Esta fase corresponde assim ao aparecimento da propriedade privada da terra e dos meios de produção, e da estruturação da sociedade em classes divididas por interesses diferentes entre possuidores e desprovidos. O poder agora reconfigurado, passou a atribuir direitos, a impor deveres, a gerar novas necessidades e dependências entre os homens. Um novo fenómeno surge, assim, na história das sociedades, criadas como estão as condições para a disputa emergente desta diferença de interesses irremediavelmente antagónicos. É a «luta de classes» que, na marcha do homem, tenderá a agudizar-se à medida que aquelas diferenças de interesses se radicalizarem.

E a gestão urbana conheceu, então, uma fase embrionária de configuração, em que o povoamento teve de se reformular e de atender aos novos valores que se impunham pelas novas necessidades materiais e organização do trabalho.

Assim, o detentor de mais terras e de mais animais, passou a assumir uma nova forma de poder e, no povoado, a sua residência traduzia já, em dimensão e em localização, esse poder. Surgiram currais e armazéns de víveres para usos de consumo ou de troca, oficinas de artesãos que fabricavam os instrumentos do trabalho e os objectos de uso doméstico. Desta forma se foi impondo a necessidade de rever a distribuição destas novas funções na comunidade e, consequentemente, no desenho do povoado. Eis criado o berço do urbanismo e da gestão urbana primitivos.

E esta é uma constante na marcha da história. Como vimos, e achamos por bem repeti-lo, todas as expressões da organização urbana, não são mais do que o reflexo do grau de desenvolvimento material das sociedades, quer dizer, da sua cultura, tomada esta como instrumento de identificação de uma forma específica das forças produtivas. A capacidade de edificar uma ciência, uma técnica, uma estrutura de ensino ou uma organização de saúde pública, postos ao serviço de toda a comunidade de forma a responder às suas exigências e expectativas de um presente e de um futuro de realização pessoal e colectiva, é disso um testemunho.

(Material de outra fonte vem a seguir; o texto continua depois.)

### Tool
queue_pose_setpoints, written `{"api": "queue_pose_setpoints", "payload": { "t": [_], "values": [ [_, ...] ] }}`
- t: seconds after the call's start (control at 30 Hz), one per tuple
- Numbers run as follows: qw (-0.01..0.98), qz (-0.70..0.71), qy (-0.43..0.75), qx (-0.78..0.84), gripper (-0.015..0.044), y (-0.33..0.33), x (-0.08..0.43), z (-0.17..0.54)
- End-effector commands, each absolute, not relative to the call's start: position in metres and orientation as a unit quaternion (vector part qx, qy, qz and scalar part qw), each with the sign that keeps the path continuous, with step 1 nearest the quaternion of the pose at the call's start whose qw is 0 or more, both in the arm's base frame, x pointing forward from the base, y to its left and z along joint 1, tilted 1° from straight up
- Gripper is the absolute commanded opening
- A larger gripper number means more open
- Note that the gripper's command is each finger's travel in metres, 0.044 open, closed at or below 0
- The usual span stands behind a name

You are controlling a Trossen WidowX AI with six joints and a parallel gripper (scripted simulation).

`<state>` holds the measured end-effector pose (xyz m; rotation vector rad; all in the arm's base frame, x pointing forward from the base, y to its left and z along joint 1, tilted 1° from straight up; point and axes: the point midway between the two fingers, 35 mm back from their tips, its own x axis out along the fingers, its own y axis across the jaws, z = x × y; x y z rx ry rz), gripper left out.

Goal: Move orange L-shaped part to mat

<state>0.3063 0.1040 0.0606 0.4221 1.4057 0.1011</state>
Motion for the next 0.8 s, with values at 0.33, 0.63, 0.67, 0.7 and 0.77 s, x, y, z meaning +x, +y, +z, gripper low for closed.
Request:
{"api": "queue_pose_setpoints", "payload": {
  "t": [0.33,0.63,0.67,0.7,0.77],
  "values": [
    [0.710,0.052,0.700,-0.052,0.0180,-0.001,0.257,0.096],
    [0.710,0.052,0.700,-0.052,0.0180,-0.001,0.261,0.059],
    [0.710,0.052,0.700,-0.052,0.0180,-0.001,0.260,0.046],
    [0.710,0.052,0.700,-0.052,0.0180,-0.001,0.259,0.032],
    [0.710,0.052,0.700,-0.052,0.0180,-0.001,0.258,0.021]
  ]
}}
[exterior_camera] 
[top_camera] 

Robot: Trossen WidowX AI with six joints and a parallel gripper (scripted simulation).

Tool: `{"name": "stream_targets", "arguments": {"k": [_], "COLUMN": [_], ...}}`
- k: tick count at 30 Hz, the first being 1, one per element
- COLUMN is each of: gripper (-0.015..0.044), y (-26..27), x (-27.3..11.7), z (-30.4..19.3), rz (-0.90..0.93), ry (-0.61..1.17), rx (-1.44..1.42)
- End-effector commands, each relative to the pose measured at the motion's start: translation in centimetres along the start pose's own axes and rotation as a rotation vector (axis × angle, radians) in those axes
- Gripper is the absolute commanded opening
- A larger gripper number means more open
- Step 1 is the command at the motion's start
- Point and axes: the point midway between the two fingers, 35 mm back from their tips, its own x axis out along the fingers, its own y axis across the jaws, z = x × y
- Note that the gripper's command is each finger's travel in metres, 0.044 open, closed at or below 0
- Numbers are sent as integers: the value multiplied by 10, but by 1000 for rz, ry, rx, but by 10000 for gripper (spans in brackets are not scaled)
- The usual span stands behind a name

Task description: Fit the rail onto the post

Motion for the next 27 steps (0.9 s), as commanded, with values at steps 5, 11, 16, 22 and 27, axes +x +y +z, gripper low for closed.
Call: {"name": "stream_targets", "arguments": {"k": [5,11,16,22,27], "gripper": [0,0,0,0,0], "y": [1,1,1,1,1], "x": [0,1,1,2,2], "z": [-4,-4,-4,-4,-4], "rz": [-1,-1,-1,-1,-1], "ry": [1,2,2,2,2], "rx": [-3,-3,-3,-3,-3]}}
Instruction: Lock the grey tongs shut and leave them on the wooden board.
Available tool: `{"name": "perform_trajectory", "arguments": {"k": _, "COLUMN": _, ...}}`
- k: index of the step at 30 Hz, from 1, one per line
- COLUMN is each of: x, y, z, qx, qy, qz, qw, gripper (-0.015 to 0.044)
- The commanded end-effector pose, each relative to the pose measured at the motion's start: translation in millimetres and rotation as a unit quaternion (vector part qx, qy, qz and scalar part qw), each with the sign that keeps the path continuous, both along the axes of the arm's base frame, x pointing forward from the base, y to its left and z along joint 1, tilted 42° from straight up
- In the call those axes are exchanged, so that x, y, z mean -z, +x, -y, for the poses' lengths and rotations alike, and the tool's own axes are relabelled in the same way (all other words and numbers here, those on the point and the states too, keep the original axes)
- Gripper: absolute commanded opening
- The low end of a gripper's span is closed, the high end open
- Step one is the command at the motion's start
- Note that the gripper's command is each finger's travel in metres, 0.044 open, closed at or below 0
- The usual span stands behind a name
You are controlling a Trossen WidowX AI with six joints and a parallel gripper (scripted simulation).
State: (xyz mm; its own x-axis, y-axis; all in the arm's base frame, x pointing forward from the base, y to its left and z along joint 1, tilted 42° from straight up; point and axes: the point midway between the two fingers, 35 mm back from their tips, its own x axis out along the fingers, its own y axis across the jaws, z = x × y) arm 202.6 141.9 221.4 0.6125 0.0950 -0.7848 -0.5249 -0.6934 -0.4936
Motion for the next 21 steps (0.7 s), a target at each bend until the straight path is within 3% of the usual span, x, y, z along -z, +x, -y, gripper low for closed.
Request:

Como o é, também, a capacidade de desenhar um traçado urbano regulador em função do tipo de necessidades de uma comunidade, da topografia do terreno em que esta se irá implantar, das suas condicionantes climáticas, das actividades que desenvolve, das suas perspectivas de crescimento, com as tecnologias mais adequadas, tudo isto pensado de forma coordenada e integrada num plano coeso e coerente. Ora tal só é possível como emanação ou como um correlato de uma outra capacidade, a de formular conceitos racionais mais ou menos abstractos e sofisticados, ou de criar máquinas e ferramentas para a sua agricultura, para a sua indústria ou para apetrechar a sua investigação e a sua tecnologia, por elementares que estas sejam.